Certainly, Trump could scramble the situation - for Democrats and Republicans alike - if he fires special counsel Robert Mueller or Deputy Attorney General Rod Rosenstein, as he did Comey last year. In fact, some Democrats say, the Mueller investigation provides a rationale for not pursuing impeachment and allowing the probe to unfold.
“Folks back home get it,” said Rep. Jim McGovern, D-Mass., who says he’s “appalled” at Trump’s presidency, but trusts Mueller’s work. “We have these investigations going on for a reason - to get to the truth.”
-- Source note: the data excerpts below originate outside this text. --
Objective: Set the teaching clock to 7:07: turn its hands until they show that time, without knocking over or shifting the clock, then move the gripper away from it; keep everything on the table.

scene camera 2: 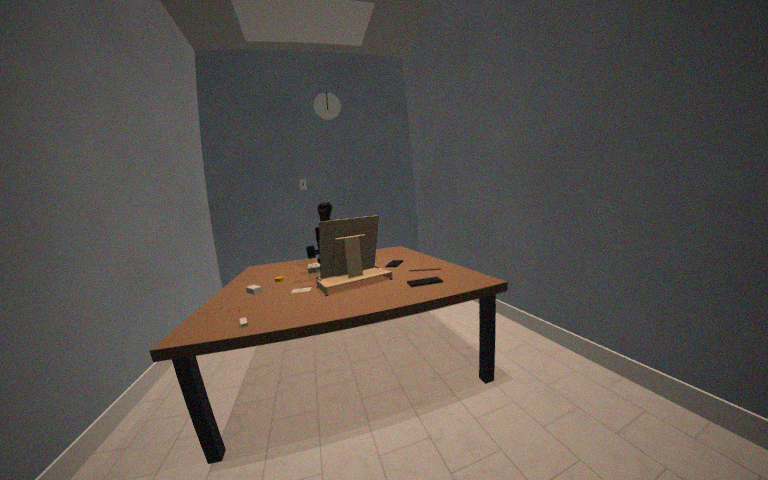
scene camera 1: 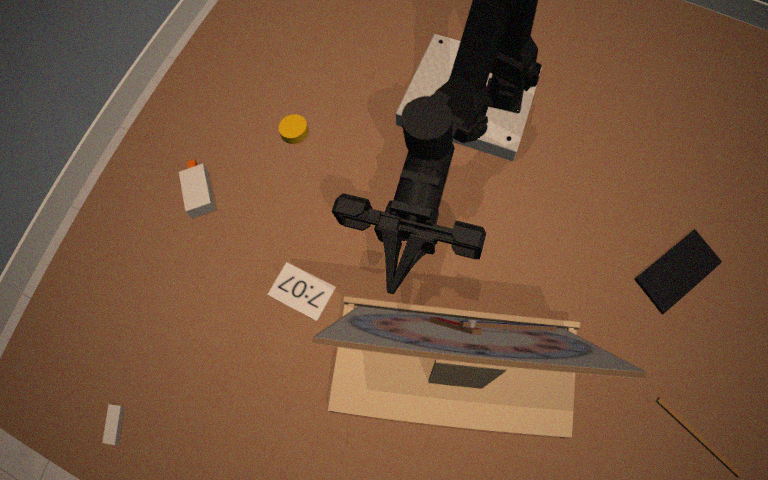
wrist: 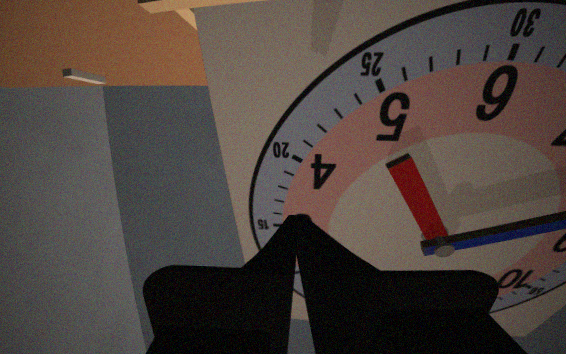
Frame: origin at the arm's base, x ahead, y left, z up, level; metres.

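Seen in the pictures: gripper, fingertip midpoint: point(scene camera 2: 327, 253) point(scene camera 1: 390, 293) point(wrist: 295, 222); arm's base, link origin: point(scene camera 1: 503, 95).
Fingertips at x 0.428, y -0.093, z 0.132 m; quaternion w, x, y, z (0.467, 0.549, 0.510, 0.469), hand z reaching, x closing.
Observation:
Offsets run from my fingertips to a thing's top centre.
The teaching clock point(scene camera 1: 614, 363) point(scene camera 2: 348, 249) point(wrist: 250, 75) stands upright on its wooden stand; the second scene view shows its back. In the wrist view the dial appears upside down. The short red hand {dx +0.020, dy +0.083, dz +0.037 m} point(wrist: 417, 197) points near 5, slightly to the 4 side. The long blue hand point(wrist: 500, 235) points between 8 and 9; its tip is out of view. My gripper point(scene camera 1: 391, 290) point(wrist: 295, 222) is shut and empty, in front of the dial's 3 side, covering the 3, apart from both hands. A card reading 7:07 point(scene camera 1: 301, 290) point(scene camera 2: 301, 290) lies beside the clock.
A yellow disc {dx -0.286, dy -0.253, dz -0.140 m} point(scene camera 1: 293, 127) point(scene camera 2: 279, 278), a white box {dx -0.140, dy -0.382, dz -0.131 m} point(scene camera 1: 195, 188) point(scene camera 2: 253, 289) with an orange piece behind it, and a small white block {dx +0.272, dy -0.373, dz -0.147 m} point(scene camera 1: 112, 424) point(scene camera 2: 243, 322) lie on the card's side. A black slab {dx -0.186, dy +0.434, dz -0.151 m} point(scene camera 1: 677, 271) point(scene camera 2: 394, 263) and thin stick {dx +0.073, dy +0.491, dz -0.152 m} point(scene camera 1: 696, 436) point(scene camera 2: 424, 270) lie opposite.

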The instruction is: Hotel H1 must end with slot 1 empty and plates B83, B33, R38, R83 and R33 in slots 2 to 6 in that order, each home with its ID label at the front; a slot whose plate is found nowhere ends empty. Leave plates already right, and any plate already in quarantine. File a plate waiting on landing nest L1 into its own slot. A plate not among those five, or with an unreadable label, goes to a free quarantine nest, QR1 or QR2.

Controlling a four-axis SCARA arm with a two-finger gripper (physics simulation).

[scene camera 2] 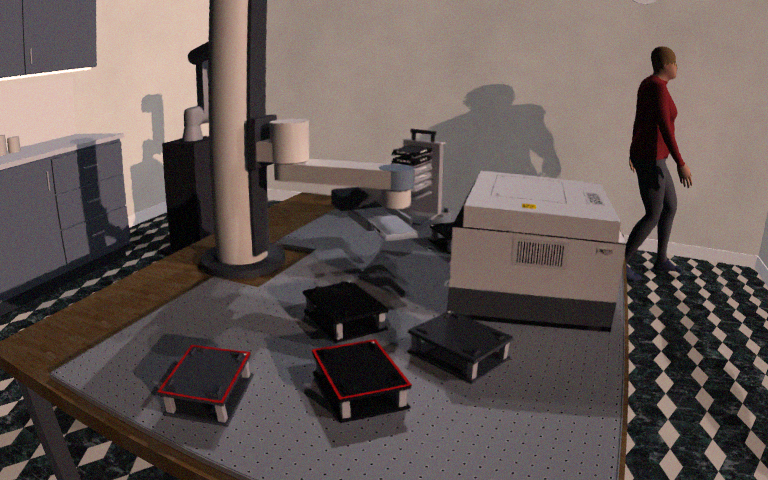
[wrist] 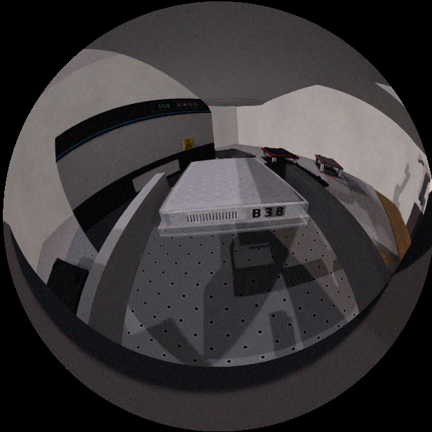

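Seen in the pictures: gripper, fingertip midpoint: [scene camera 2: 390,224]; arm's base at its link origin: [scene camera 2: 242,261].
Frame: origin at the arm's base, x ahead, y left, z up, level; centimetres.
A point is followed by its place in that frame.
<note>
My gripper [scene camera 2: 390,219] @(x 41.4, y 8.5, z 13.9 cm) [wrist: 227,175] is shut on a pale plate [scene camera 2: 398,228] @(x 44.4, y 6.5, z 13.9 cm) [wrist: 225,180], one finger along each side. The plate's front label reads B38 in the wrist view, and it hangs level above the perforated deck. The hotel [scene camera 2: 437,178] @(x 36.9, y 61.3, z 14.5 cm) stands at the back in scene camera 2, just beyond the gripper; dark shelves show at its top and several pale plates below, their labels unreadable. Two red-rimmed nests, a middle one [scene camera 2: 362,369] @(x 58.3, y -44.4, z 6.3 cm) and a left one [scene camera 2: 206,373] @(x 35.6, y -58.5, z 6.3 cm), stand at the front with no plate on them. Red-rimmed nests also show in the wrist view [wrist: 280,153] [wrist: 329,162].
Two black nests [scene camera 2: 345,302] @(x 44.1, y -22.1, z 6.3 cm) [scene camera 2: 461,338] @(x 70.6, y -27.6, z 6.3 cm) stand mid-deck, bare on top. A large white instrument [scene camera 2: 538,271] @(x 81.5, y -8.1, z 14.0 cm) [wrist: 135,145] stands on the right in scene camera 2, partly hiding a dark object [scene camera 2: 442,231] @(x 48.3, y 31.1, z 6.3 cm) behind it. A person in red [scene camera 2: 654,121] is beyond the table.
</note>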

And Democrats hurling “wild” accusations and impeachment cries, Gingrich says, actually “will make this election much cleaner” for Republican voters and independents on the fence.
At his Atlanta town hall, Steyer - who is also spending millions of dollars on NextGen America, his effort to register young voters under 35 in key midterm races — scoffs.
The 2018 election is already a referendum on the president, he argues, so face it head-on. “Rather than trying to prevent their gain, why don’t we play our game?”
• Associated Press writer Steve Peoples in New York contributed to this report.